- _Exercise aim_
Every line of the listing that contains the word "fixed" is to be copied out.

- _Data for this task_
———
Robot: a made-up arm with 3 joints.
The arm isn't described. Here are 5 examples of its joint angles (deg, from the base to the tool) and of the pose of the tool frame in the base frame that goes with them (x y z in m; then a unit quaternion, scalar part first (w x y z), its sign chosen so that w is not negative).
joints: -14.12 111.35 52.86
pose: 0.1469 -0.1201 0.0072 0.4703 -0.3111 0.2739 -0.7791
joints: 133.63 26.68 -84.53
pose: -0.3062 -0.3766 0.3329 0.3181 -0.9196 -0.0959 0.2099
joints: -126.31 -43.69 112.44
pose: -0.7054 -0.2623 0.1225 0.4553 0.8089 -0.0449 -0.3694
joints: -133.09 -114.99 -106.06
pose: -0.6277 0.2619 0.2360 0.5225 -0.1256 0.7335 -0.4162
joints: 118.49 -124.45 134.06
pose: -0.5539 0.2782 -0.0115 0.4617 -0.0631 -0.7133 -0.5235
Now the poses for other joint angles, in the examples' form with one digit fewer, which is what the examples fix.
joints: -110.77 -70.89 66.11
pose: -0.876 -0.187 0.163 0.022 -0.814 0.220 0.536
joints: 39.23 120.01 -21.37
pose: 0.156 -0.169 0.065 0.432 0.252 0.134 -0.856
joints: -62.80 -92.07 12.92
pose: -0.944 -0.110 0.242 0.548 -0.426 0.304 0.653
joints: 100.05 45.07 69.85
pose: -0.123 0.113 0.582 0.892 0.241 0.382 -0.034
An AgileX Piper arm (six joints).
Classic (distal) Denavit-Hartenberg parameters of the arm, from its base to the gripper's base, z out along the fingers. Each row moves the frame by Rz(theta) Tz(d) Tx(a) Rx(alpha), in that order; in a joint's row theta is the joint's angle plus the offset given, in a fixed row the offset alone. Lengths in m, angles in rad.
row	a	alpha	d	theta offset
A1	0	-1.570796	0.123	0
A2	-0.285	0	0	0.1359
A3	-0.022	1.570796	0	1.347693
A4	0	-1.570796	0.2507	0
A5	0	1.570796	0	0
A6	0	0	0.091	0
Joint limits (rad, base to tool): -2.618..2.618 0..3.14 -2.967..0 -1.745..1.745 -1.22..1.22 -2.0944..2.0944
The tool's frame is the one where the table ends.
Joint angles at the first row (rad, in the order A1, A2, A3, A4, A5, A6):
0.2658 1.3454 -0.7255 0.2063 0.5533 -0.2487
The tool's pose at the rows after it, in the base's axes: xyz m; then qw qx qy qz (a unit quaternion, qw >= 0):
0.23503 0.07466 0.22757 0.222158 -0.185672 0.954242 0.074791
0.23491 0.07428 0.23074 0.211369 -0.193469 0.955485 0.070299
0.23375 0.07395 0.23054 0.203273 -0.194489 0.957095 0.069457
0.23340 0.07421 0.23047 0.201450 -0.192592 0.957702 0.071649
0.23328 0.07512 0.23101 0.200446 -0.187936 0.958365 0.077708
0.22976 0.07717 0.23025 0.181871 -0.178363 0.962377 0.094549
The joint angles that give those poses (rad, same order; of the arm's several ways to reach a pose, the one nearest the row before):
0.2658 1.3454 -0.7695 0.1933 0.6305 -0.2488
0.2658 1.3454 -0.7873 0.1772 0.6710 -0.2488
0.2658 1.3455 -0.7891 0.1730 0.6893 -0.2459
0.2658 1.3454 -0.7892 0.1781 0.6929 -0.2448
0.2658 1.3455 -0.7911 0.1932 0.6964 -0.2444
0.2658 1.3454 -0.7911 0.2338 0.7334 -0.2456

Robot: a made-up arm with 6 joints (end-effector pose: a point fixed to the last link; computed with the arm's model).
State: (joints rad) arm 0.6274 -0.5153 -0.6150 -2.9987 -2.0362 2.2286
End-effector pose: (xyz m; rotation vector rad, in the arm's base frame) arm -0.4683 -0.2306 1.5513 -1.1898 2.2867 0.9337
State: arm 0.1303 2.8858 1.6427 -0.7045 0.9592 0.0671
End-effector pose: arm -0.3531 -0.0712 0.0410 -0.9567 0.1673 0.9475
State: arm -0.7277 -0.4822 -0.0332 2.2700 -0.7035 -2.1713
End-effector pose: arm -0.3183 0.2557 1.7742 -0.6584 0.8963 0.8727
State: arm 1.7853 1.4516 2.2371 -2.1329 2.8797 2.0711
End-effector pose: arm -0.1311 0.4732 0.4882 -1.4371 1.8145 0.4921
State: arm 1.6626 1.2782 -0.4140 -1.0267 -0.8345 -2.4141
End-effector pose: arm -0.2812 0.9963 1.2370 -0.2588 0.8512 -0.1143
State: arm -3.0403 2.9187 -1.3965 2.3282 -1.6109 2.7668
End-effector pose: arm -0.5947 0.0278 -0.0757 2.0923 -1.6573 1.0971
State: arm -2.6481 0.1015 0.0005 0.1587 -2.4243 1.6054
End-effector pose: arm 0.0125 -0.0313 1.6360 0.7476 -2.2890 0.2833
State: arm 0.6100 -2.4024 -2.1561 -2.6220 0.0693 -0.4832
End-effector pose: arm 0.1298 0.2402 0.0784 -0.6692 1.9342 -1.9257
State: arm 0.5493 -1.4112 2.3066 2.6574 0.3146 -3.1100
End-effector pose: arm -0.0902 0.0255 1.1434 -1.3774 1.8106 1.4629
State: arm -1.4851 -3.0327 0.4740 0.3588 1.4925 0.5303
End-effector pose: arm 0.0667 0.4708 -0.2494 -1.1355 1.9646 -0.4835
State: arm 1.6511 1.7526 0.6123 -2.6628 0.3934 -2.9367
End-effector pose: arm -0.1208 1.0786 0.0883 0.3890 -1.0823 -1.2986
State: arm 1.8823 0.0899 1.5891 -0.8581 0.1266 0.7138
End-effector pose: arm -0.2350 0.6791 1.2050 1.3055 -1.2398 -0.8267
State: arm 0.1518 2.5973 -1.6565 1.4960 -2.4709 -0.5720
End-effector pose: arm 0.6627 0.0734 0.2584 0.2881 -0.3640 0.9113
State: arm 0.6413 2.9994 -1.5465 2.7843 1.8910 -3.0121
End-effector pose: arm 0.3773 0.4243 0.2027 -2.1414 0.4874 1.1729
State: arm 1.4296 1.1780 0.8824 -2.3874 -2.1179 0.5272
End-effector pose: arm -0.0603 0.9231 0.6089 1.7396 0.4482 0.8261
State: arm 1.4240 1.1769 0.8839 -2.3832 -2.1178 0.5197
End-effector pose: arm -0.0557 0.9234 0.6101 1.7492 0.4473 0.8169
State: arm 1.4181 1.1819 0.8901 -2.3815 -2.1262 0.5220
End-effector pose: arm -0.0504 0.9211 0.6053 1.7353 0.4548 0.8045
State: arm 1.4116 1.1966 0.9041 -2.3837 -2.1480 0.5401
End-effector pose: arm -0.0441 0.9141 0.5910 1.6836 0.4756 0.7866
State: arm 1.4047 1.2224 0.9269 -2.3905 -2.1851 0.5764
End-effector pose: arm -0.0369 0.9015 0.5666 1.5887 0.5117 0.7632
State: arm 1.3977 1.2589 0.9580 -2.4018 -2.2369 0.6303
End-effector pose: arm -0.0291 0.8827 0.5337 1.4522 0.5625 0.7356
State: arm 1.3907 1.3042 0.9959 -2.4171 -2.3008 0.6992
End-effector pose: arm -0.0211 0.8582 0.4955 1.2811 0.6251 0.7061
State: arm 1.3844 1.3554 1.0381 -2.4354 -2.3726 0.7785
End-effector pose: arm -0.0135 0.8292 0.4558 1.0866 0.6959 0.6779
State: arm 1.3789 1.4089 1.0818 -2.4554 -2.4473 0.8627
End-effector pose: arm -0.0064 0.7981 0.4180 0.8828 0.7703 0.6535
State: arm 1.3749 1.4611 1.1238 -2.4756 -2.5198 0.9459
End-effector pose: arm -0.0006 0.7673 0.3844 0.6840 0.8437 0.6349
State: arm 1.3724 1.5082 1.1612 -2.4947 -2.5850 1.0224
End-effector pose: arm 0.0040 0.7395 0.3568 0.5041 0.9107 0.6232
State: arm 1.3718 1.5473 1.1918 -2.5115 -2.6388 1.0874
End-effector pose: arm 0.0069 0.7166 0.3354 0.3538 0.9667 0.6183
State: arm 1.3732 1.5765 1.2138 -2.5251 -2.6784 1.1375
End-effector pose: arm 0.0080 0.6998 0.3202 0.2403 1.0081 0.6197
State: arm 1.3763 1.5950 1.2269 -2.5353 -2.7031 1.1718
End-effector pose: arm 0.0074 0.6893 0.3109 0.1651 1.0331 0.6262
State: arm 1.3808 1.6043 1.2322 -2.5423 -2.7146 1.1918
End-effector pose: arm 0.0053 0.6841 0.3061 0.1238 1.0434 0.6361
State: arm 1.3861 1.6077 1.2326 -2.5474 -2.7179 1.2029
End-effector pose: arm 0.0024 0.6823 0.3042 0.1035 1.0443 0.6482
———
- _Expected answer_
Classic (distal) Denavit-Hartenberg parameters of the arm, from its base to the gripper's base, z out along the fingers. Each row moves the frame by Rz(theta) Tz(d) Tx(a) Rx(alpha), in that order; in a joint's row theta is the joint's angle plus the offset given, in a fixed row the offset alone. Lengths in m, angles in rad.
Robot: a made-up arm with 6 joints (end-effector pose: a point fixed to the last link; computed with the arm's model).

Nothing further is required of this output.